An Interview with David White,
Former Director,
National Performance Network
October, 1999

By Jennifer Leake


After nearly 14 years at the helm of the National Performance Network (NPN, a pool of cultural organisations spreading dance across U.S. communities), David White, Executive Director and Producer of New York’s DTW (Dance Theater Workshop) has relinquished his leadership of NPN to Eleanor San San Wong. White’s devotion to supporting emerging artists in their, in his words, “laboratory of work at the cutting edge of the street-life of cultural community” is no secret in the U.S. White talks with contagious enthusiasm about his role in forming the NPN into the autonomous “not-for-profit” organization it has now become.
 

 

Jennifer Leake: What motivated you to initiate the NPN?
David White:
It concerned me when, in the early 80’s, President Ronald Reagan talked about getting rid of the National Endowment of the Arts (NEA). Community cultural development deepens relationships between artists and communities. People in different communities here felt isolated. Where only the highly viable and familiar were given a chance, the unfamiliar remained on the sidelines, if at all visible. We needed to change the mechanics of the emerging arts in our society.

How did the NPN establish itself as a legitimate organisation?
In 1983, with the help of the Ford Foundation and, later, the National Endowment for the Arts, we started to create quasi-permanent relationships between cities across the U.S. The idea was to invest in a standard behavior, one of assisting artists to establish their work. Soon, the NPN confirmed its legitimacy and became nationally important. I don’t think those involved thought it could last this long.
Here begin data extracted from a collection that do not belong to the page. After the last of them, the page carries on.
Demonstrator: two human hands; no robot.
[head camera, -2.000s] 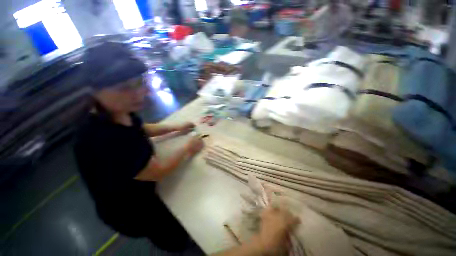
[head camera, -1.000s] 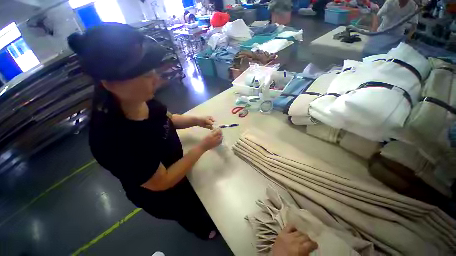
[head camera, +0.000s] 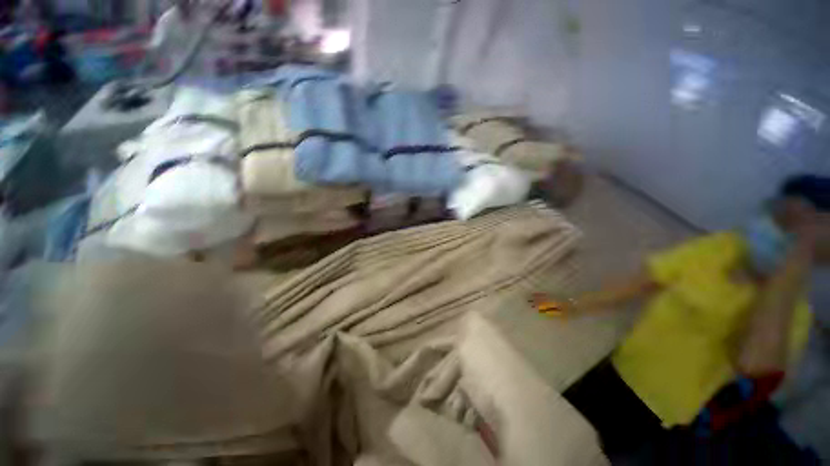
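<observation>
The frame is heavily blurred. A beige curtain panel (head camera: 391, 278) lies in long pleats across the beige table. A loose beige cloth part (head camera: 164, 346) rises close to the camera at the lower left, as a broad blurred flap. More beige cloth (head camera: 514, 391) is bunched and folded at the bottom centre, with a small reddish patch in a fold that I cannot identify. Neither my left hand nor my right hand can be made out; the cloth may hide them.
White, cream and light-blue tied bundles (head camera: 332, 136) are stacked behind the panel. A person in a yellow top (head camera: 687, 319) stands at the table's right side, one arm reaching over it with a small orange object (head camera: 551, 307). A pale wall (head camera: 628, 100) stands behind.
The view has swung right. The person in black and the scissors have left the picture, and the person in yellow has entered. The hand on the pleated cloth no longer shows; cloth stands raised at left.
</observation>
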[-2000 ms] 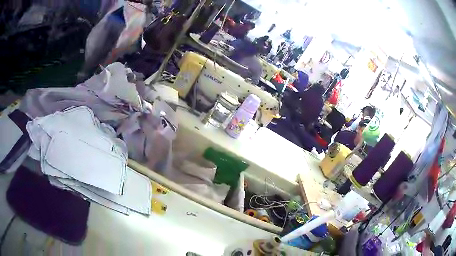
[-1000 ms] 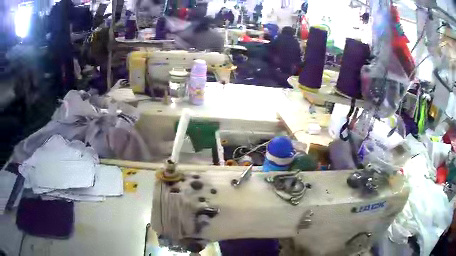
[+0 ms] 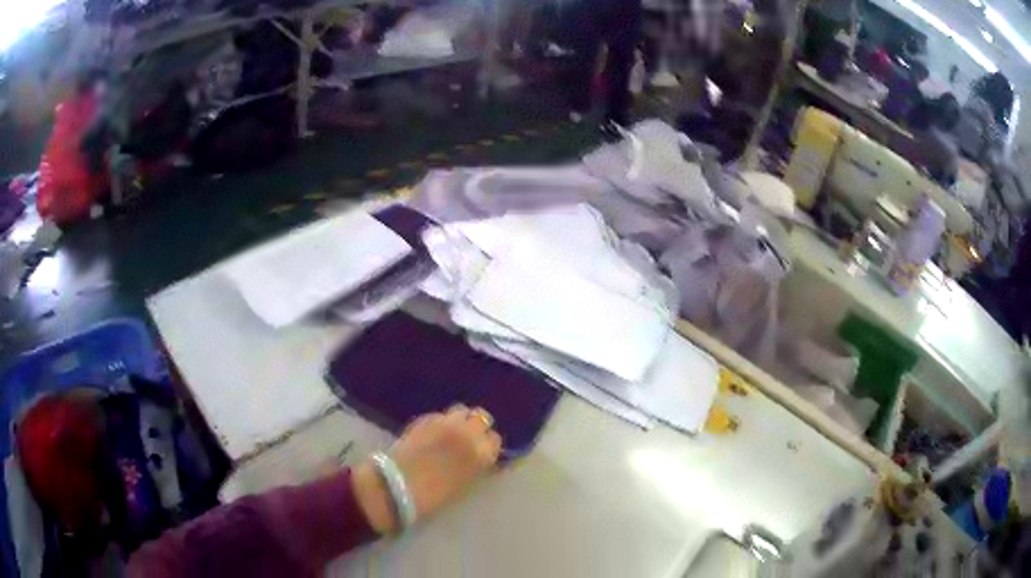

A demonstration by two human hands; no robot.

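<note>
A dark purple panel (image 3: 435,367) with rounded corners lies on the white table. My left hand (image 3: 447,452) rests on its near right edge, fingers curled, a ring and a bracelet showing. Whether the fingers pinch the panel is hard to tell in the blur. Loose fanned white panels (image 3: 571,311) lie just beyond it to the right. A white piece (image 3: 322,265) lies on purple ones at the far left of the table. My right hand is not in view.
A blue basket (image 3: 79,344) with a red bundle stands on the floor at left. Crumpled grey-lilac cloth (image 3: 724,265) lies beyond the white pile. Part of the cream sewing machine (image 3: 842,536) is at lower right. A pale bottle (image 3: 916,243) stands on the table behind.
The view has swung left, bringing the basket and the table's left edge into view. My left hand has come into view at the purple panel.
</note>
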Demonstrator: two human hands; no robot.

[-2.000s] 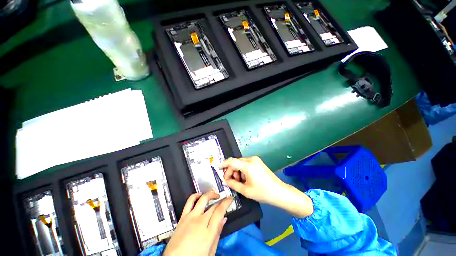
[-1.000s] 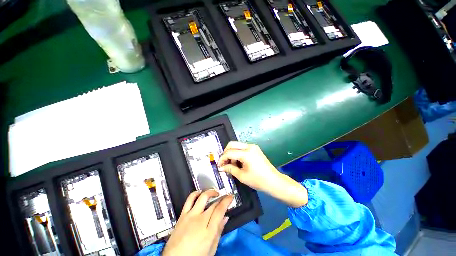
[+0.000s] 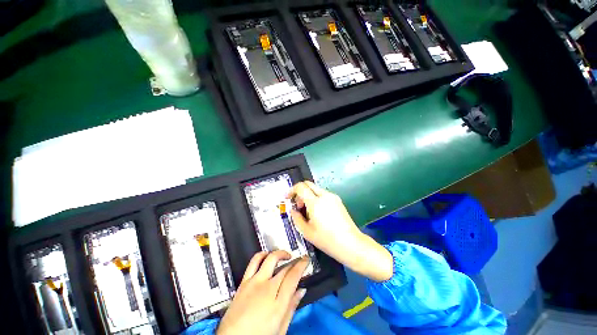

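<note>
A black foam tray lies nearest me, with a silver phone unit in each pocket. My hands are on the phone unit in its rightmost pocket. That unit's ribbon cable is dark with an orange end. My left hand rests with its fingertips on the unit's lower end and grips nothing visible. My right hand is bent over the unit's upper right edge, thumb and forefinger close together beside the orange end. Whether something tiny is pinched there cannot be seen.
Stacked black foam trays with phone units stand behind. White sheets lie fanned at left, near a plastic-wrapped post. A black strap device lies at the bench's right edge. A blue stool and a cardboard box are below.
My right fingertips have moved up along the unit, from beside the ribbon cable to above its orange end. My left hand stays at the unit's lower end.
</note>
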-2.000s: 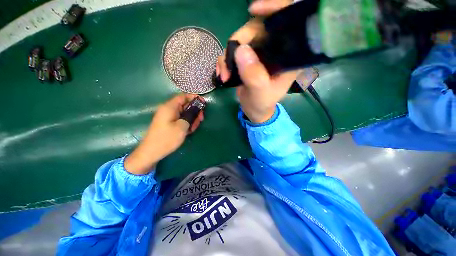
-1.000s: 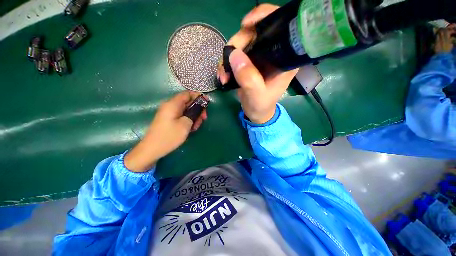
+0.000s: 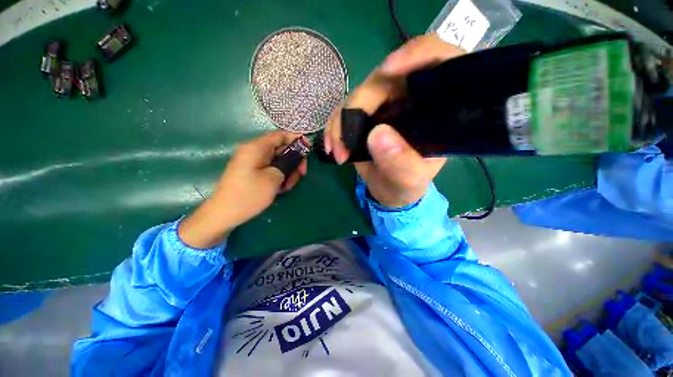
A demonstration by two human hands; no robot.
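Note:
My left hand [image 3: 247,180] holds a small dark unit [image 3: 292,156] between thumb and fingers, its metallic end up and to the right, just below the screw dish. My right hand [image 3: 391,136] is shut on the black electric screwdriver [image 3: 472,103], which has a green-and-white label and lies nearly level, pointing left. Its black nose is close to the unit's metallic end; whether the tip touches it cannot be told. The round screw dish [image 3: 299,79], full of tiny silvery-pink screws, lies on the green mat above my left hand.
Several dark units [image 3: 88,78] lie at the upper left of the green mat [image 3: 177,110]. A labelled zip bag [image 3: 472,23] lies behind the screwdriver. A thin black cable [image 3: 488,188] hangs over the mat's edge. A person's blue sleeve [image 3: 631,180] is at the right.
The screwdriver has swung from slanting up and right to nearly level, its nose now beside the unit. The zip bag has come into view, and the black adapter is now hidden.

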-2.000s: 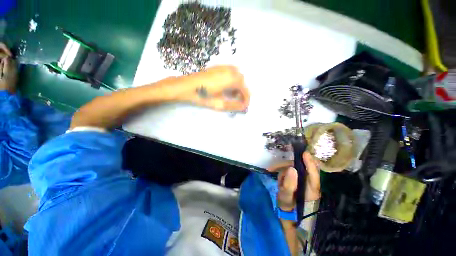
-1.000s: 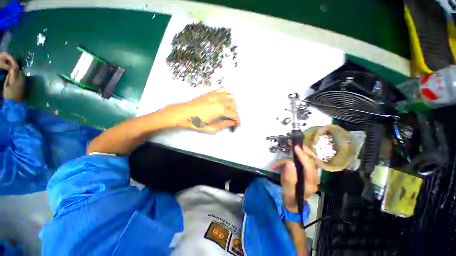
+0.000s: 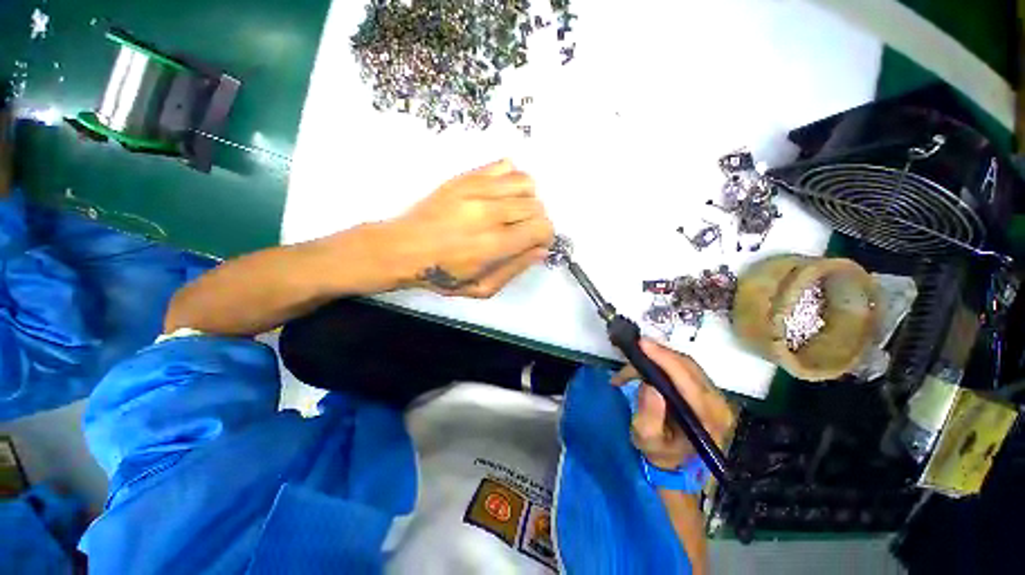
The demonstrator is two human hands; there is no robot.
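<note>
My left hand is over the white sheet, its fingertips closed on a small silvery part. My right hand holds the black soldering iron. The iron's metal tip reaches up and left to the small part at my left fingertips; whether they touch is not clear. A large speckled pile of parts lies at the sheet's far left. Smaller clusters of parts lie right of the iron, beside the tan round tub, which holds small pale pieces.
A solder reel stands on the green mat at the left, with thin wire leading right. A fan with a spiral guard is at the right, a yellow sponge below it. Another person's blue sleeve is at the left.
The iron's tip has swung left from the small clusters to the part at my left fingertips. My left hand stays over the sheet, slightly shifted. The camera view has shifted too.
</note>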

We were working with unknown artists and unknown venues.

What impact did the NPN hope to make on the circumstances of emerging performing artists across the U.S.?
When the NPN was established in 1984, the objective was to allow outsiders into a community and give them a place in that community, create a marketplace where artists could emerge and recoup their costs. Often the artists with the smallest budgets who weren’t from, for example, New York City, were the most productive ones. Yet they couldn’t get into even the modest venues like DTW in New York City. The transportation expenses, living costs, etc. involved with travelling were too high. Therefore, the work known to communities was only the tip of the iceberg. I liken it to geography; Volcanoes pushing up – we needed to re-landscape the way culture operates. By building a macro-community – originally 14 organisations, in 12 cities – we would give people the tools to go back inside their own communities and create new work. The goal was to raise as much money as possible and subsidize up-coming artists while they perform in cities and venues that might otherwise be inaccessible to them.
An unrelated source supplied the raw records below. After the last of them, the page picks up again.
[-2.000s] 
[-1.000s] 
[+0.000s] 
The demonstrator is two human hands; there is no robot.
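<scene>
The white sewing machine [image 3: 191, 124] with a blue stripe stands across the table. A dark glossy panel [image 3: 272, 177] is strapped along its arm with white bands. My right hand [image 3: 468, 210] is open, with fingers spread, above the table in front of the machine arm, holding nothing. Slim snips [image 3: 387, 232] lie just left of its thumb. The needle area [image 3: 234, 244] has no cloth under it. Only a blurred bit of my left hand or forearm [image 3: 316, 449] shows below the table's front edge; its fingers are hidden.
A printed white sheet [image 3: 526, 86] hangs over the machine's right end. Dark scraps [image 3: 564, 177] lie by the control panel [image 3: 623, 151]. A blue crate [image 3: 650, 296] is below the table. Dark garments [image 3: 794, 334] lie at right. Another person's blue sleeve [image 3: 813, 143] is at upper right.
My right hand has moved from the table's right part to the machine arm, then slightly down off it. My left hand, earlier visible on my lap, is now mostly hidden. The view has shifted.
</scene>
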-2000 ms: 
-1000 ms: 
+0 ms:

Recent figures suggest that its activities reach approximately 100,000 audience and community members each year. What are the NPN’s criteria for choosing which artists receive residencies in U.S. communities?
The NPN was never supposed to be a touring system or a God-like way of determining who should get assistance. It was meant to respond to the needs of people making decisions in their own communities and to give as many promising artists as possible one week and two week residences in different venues. The members, now called the Primary Partners, are artists and cultural organisations from the areas of dance, theatre, music, performance art and puppetry, across approximately 33 communities in the U.S.
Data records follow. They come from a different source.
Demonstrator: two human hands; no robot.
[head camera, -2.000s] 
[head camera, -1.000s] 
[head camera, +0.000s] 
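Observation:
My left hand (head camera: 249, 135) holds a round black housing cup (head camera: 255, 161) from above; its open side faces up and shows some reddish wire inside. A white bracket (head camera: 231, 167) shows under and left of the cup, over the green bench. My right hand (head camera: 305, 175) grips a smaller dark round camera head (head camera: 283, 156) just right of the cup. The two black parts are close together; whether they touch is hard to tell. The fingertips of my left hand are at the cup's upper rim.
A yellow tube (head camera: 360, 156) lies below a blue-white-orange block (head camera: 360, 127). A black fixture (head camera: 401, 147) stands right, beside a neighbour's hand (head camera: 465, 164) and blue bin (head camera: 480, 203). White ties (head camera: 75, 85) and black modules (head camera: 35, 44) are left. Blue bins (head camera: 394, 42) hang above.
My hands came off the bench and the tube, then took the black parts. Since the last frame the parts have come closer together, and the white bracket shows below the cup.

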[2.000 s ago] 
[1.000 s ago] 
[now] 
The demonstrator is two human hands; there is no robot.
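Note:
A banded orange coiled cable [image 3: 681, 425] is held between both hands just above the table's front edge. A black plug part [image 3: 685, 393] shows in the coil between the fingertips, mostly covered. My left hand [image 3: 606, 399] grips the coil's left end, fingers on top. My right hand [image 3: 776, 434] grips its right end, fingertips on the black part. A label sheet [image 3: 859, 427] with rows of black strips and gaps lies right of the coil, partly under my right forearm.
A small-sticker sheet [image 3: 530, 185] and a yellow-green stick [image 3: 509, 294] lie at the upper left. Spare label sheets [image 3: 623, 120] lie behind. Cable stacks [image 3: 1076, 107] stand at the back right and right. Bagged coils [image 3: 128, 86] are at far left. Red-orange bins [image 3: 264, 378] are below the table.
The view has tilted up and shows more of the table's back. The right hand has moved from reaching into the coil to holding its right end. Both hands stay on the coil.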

Two funds were established in 1988; the Creation Fund, which has directly funded the development of almost 120 new works, and the Special Underwriting, Research and Frontier Fund (S.U. R. F. F.). The S.U.R.F.F. has set in motion almost 200 community-based projects to encourage new initiatives and greater interaction between artists, arts organisers and communities. Where do you see the NPN going from here?
The NPN is constantly re-stating its objectives in order to maintain the financial support, close to US$9 million during 15 years, it has amassed so far. I no longer maintain a major role in the NPN, but its objectives haven’t really changed since the outset. We have to keep reminding people that what we are trying to achieve will impact on our educational institutions – with today’s emerging artists becoming influential community members (for example the dancers Bill T. Jones, Mark Morris) – and the future of our cultural identity.

San San Wong added her vision for the NPN’s future to White’s:
“We need to strategically form alliances and partnerships with other international, national, regional and local organisations to create an integrated approach to systematically address needs in the arts. External to the arts field, we need to examine the place of arts in societies, current and historical, and articulate more clearly why arts – the artistic mastery and content relevance – are integral to our lives.”